- _Aim of the task_
In how many lines of the records does "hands" appear? Answer with one number.

Dataset items:
● ● ● ●

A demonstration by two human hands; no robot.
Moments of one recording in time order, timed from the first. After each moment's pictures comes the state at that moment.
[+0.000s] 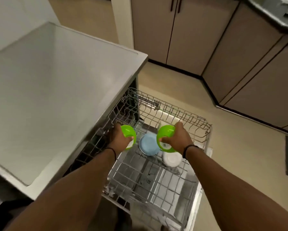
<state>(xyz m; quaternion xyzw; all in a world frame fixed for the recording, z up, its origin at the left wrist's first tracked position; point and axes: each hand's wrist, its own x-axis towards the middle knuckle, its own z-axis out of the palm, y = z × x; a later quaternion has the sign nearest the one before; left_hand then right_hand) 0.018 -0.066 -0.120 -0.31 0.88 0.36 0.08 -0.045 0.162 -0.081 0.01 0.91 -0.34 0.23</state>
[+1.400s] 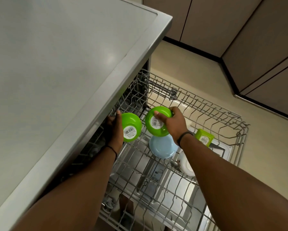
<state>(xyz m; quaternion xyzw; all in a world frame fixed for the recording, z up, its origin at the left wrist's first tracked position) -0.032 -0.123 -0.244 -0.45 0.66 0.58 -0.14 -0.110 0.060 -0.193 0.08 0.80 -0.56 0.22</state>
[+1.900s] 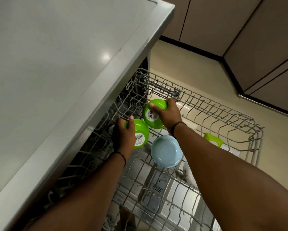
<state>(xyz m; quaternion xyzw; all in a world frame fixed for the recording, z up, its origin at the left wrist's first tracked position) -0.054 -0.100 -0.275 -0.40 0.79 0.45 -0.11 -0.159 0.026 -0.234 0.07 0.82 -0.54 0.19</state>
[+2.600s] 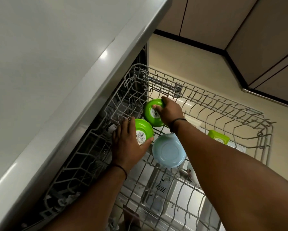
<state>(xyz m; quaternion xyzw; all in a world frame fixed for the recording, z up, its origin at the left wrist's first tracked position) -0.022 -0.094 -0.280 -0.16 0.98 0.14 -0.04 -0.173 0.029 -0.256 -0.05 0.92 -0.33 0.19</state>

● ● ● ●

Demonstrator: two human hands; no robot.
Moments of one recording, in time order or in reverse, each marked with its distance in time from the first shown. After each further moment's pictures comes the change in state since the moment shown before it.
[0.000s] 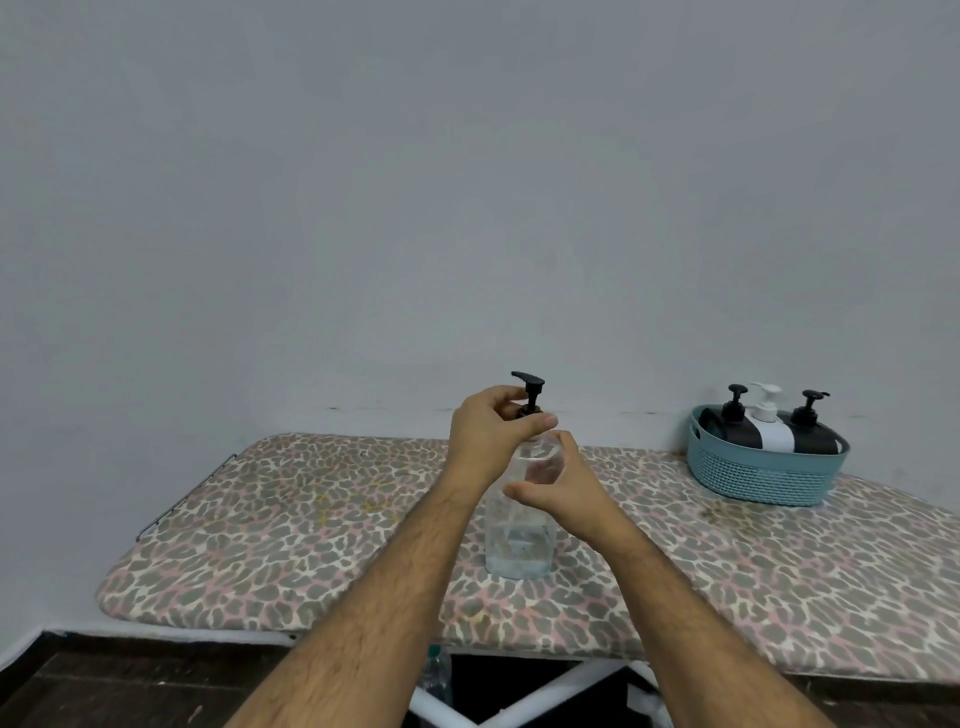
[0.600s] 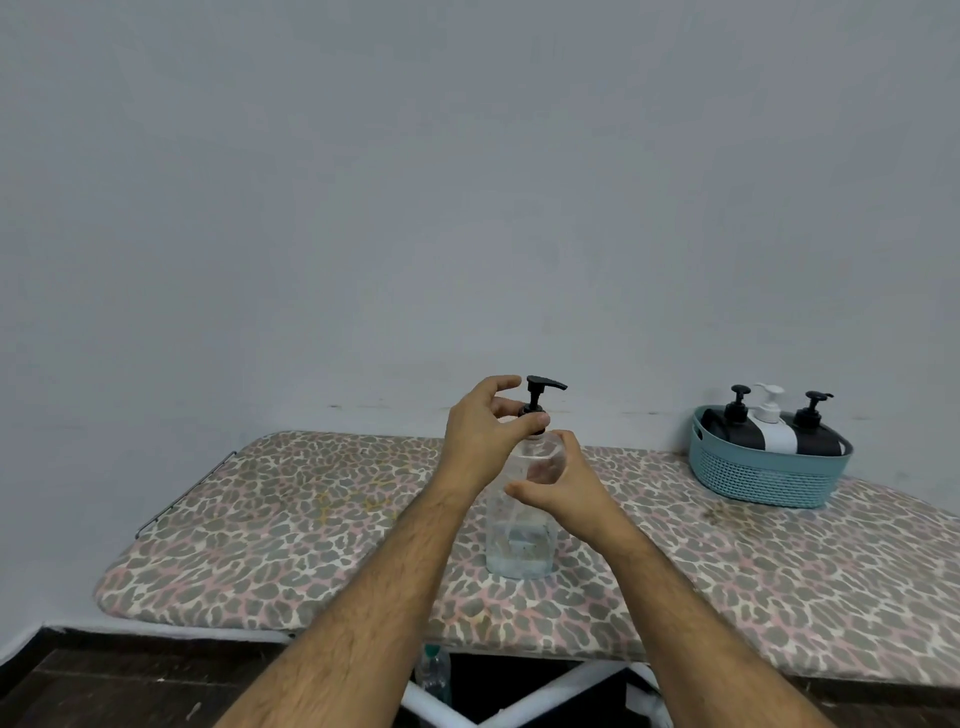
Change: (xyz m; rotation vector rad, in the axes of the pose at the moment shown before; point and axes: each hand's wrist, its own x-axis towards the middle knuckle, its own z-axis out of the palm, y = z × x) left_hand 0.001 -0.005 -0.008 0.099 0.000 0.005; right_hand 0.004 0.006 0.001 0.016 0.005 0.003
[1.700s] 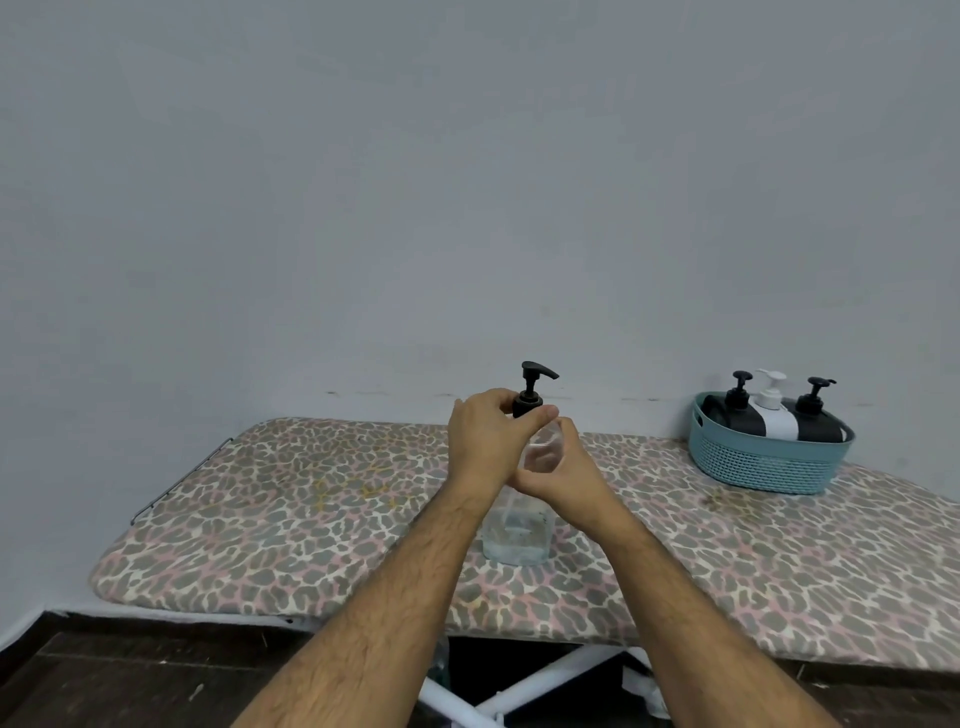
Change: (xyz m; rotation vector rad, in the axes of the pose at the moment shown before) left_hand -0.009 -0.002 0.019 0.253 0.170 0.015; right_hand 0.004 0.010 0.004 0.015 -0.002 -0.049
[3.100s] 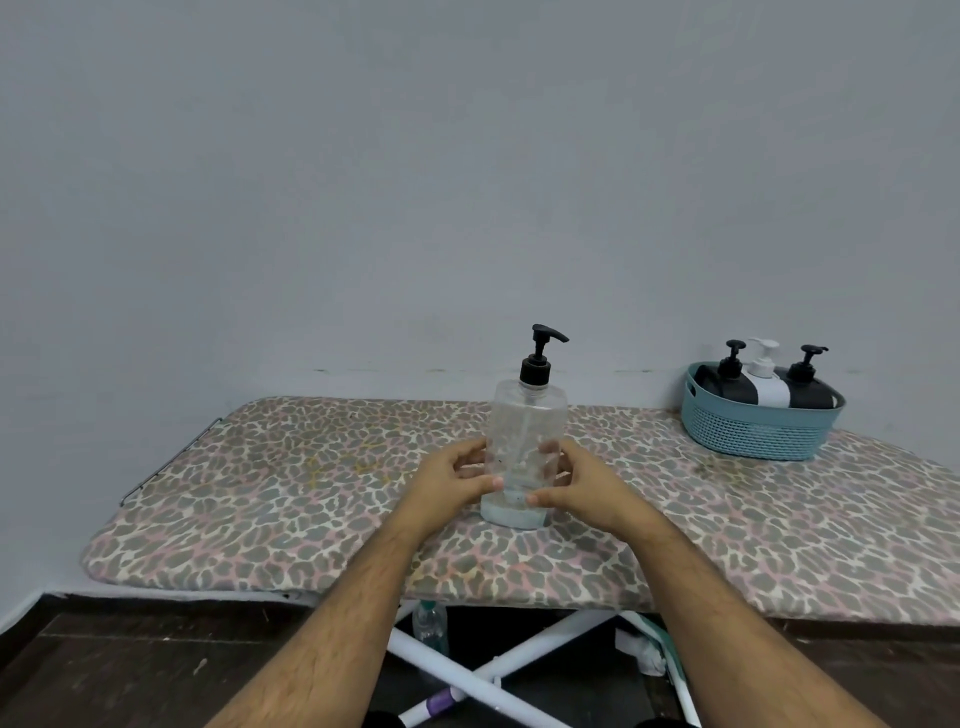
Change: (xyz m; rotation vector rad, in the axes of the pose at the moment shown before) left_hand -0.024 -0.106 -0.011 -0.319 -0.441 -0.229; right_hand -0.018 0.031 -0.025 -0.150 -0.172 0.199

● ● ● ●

- _Answer below_
2